An Interview with Brian O'Neill, Author of the *New Cassandra Refcard*
Brian leads design and development of a Master Data Management (MDM) solution for the Health Market industry. The solution runs on a Big Data platform powered by Cassandra. Brian recently contributed a Refcard on Cassandra to DZone.
DZone: What do you see as the elements of a Big Data Platform?
Brian: Big Data means different things to different people. For me, there are three dimensions. Sometimes Big Data relates to the shear volume of data. Often the data has grown large enough to require a distributed storage mechanism. For others, Big Data relates to processing time. The velocity at which the system needs to operate mandates distributed processing. Yet others, relate Big Data to the flexibility to accommodate a variety of data. A complete Big Data platform addresses all three of these dimensions.
DZone: Why did you select Cassandra?
Brian: We need to support both variety and velocity. Our system processes data from thousands of disparate sources. Each source can have a different schema that can change over time. Applying fuzzy matching to connect entities across those sources, consolidating the information and producing analytics requires a tremendous amount of processing time.
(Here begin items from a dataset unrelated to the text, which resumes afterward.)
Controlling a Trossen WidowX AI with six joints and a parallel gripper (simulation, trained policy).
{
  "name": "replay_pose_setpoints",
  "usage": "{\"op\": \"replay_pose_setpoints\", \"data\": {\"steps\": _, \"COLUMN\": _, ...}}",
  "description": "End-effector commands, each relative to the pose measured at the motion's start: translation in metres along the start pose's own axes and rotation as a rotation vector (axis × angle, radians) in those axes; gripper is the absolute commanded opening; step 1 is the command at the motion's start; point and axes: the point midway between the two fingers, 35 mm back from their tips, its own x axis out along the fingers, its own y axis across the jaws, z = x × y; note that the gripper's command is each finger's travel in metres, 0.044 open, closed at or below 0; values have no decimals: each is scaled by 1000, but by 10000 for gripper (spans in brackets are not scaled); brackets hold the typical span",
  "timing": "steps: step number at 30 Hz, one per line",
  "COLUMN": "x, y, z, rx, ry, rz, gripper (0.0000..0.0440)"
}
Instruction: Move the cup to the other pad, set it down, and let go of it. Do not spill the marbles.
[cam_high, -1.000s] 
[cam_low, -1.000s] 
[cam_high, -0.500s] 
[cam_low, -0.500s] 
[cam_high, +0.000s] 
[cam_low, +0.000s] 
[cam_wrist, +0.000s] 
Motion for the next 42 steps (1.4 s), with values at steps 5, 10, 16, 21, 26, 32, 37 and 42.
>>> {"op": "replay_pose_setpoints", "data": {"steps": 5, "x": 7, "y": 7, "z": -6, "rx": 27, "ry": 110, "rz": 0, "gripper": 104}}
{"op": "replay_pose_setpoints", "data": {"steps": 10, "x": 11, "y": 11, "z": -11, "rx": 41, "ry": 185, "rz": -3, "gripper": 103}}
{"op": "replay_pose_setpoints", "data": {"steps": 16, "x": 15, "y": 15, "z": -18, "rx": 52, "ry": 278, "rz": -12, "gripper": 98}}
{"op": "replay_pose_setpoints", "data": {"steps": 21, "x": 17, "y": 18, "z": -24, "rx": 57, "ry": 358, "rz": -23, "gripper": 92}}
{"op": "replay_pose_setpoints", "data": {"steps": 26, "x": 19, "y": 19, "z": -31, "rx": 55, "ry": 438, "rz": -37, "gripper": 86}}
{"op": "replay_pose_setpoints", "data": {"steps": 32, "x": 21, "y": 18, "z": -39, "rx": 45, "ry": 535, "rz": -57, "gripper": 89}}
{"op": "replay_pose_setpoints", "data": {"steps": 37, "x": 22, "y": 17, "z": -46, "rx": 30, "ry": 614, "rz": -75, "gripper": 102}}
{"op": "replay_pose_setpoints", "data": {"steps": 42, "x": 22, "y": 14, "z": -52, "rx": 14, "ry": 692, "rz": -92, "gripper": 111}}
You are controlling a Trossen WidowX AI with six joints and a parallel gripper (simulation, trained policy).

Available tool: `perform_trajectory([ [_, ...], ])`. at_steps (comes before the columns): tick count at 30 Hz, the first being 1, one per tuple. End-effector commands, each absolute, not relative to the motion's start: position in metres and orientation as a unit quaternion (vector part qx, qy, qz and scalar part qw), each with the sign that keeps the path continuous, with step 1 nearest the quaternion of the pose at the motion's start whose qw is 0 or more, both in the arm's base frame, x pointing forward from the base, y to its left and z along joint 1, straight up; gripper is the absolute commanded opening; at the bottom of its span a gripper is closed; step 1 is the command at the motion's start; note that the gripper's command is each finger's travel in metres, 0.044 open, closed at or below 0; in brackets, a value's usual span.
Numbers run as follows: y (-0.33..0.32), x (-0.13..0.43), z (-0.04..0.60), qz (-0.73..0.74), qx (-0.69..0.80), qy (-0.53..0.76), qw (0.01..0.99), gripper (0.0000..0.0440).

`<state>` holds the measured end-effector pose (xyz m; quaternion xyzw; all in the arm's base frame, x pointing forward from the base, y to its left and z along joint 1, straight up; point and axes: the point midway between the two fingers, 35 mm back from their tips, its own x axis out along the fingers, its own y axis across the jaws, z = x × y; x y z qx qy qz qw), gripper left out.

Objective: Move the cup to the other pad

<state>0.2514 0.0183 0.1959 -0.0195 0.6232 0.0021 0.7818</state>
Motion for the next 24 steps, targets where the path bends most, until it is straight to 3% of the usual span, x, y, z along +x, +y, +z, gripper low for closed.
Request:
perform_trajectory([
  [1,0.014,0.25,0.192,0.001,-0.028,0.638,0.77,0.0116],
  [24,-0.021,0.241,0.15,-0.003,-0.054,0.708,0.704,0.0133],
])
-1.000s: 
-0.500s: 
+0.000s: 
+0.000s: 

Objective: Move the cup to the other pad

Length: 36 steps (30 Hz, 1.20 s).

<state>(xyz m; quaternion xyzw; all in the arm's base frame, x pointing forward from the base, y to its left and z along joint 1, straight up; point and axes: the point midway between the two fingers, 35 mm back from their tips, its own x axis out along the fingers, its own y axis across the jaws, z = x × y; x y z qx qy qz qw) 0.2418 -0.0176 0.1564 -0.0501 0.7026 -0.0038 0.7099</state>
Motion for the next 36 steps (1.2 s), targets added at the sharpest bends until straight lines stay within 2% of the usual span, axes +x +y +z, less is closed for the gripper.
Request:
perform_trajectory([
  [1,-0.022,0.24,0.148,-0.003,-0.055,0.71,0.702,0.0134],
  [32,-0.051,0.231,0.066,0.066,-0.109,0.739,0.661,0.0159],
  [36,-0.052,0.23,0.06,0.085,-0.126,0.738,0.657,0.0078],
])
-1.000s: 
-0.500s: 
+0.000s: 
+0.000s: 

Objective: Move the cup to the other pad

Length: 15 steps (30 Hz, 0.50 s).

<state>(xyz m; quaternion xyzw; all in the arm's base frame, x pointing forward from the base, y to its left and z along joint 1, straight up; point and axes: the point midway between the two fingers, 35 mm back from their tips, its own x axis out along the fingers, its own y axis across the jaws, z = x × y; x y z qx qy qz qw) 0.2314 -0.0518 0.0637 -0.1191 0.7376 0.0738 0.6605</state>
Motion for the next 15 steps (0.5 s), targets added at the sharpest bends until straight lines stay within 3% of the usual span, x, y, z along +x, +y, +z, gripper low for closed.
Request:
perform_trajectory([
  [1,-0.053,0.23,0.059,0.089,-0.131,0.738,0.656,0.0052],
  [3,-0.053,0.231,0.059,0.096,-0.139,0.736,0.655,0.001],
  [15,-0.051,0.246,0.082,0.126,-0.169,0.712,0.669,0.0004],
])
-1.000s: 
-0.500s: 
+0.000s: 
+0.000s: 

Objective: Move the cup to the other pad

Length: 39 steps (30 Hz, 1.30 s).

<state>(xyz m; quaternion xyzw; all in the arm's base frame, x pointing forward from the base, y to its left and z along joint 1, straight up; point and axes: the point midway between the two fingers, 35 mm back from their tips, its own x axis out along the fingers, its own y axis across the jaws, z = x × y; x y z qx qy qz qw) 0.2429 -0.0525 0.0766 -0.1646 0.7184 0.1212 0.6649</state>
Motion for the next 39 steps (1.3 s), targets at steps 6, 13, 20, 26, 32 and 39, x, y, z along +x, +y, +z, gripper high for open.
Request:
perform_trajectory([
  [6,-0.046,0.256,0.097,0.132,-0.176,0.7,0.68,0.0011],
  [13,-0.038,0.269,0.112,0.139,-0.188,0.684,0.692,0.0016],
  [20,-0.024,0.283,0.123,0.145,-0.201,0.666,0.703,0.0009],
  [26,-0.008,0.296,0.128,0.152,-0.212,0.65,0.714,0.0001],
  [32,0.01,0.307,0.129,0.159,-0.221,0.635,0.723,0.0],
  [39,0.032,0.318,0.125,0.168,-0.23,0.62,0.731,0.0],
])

Even though almost all of the NoSQL databases support the variety of data in our sources, Cassandra (and Datastax Enterprise), with Hadoop tightly integrated, seemed to best support the distributed processing we required.
DZone: Specifically, how did you setup the distributed processing?
Brian: Initially we explored a Datastax Enterprise-like solution, where we configured Hadoop on each node that ran Cassandra. This collocated the processing with the data on which it operated. We ran Map/Reduce jobs across the cluster analyzing the data in batches as it changed. This sufficed, but we were striving to react in near real-time.
We switched from Hadoop to Storm as our processing engine. We built and open-sourced a bolt that enables writes to Cassandra from a Storm Topology. Similar to Hadoop, we ran Storm on each Cassandra node. This allowed us to distribute the processing, but eliminated the need to batch process everything. Instead, we could react to changes in near real-time.
DZone: What about reporting on Big Data?
Brian: We evaluated many of the new reporting solutions that claim Big Data support, but we found that many of them relied on batch processing under the hood. Given our desire to react in near real-time, that wasn't going to cut it. Additionally, we wanted support for ad hoc queries, not just canned reports. It seems relational databases still have a leg up in this arena. To achieve what we needed, we decided to keep our tried-and-true relational databases in our Big Data platform.
To loop them in, we extended Cassandra with support for triggers. Using triggers, we could react to changes in Cassandra, reflecting the data in the relational database, without altering the client code. Essentially, this allowed us to support ad hoc queries and report on data in Cassandra.
DZone: Did you have to integrate with any other persistence systems?
Brian: Yes. I think Polyglot persistence is becoming the norm. For us, it is no different. We need to be able to search unstructured data in our Big Data platform. For this, we again leveraged triggers to index the data in Cassandra with SOLR. It is still very much a work in progress, but we expect to use this same pattern to integrate with other persistence mechanisms such as Neo4j.
Also, to ease the integration of Cassandra into our Polyglot persistence architecture, we implemented Virgil, a REST layer for Cassandra. The REST layer allowed us to integrate Cassandra using the same approach we used for the other persistence layers. SOLR and Neo4j both use REST. With Virgil, we could use REST with Cassandra too.
DZone: Any challenges in deploying and operating a Big Data platform?
Brian: Cassandra is remarkably easy to setup and administer. This weighed heavily into our decision to use Cassandra. Even in its simplicity however, we paid careful attention to Devops along the way. We took advantage of the tooling and educational courses that Datastax provides. Additionally, we made sure our deployment was automated entirely using Puppet. In Cassandra, configuration (e.g. consistency-levels) is critical to both the infrastructure and the application. Having puppet scripts allowed us to provision environments rapidly, and allowed development and IT to co-develop the configuration across those environments.
DZone: We noticed a shift in terminology used by Cassandra for its data model, any comment?
Brian: Cassandra has used its own terminology for structures in its data model. Specifically, Cassandra uses the terms keyspace and column family to represent constructs similar to the well-known concepts of schema and table respectively. This steepened the learning curve for people transitioning from other systems. To lower that curve, the community decided to change the terminology. It will take a while for all the touch-points to catch up (client APIs, tools, etc.), but in the end it makes sense to align terminology. It makes Cassandra more SQL-friendly and paves the way for easier assimilation into the broader ecosystem of data management tools (ETL, BI, etc).
DZone: Thanks for taking the time, Brian.
Brian: My pleasure DZone, enjoy the RefCard.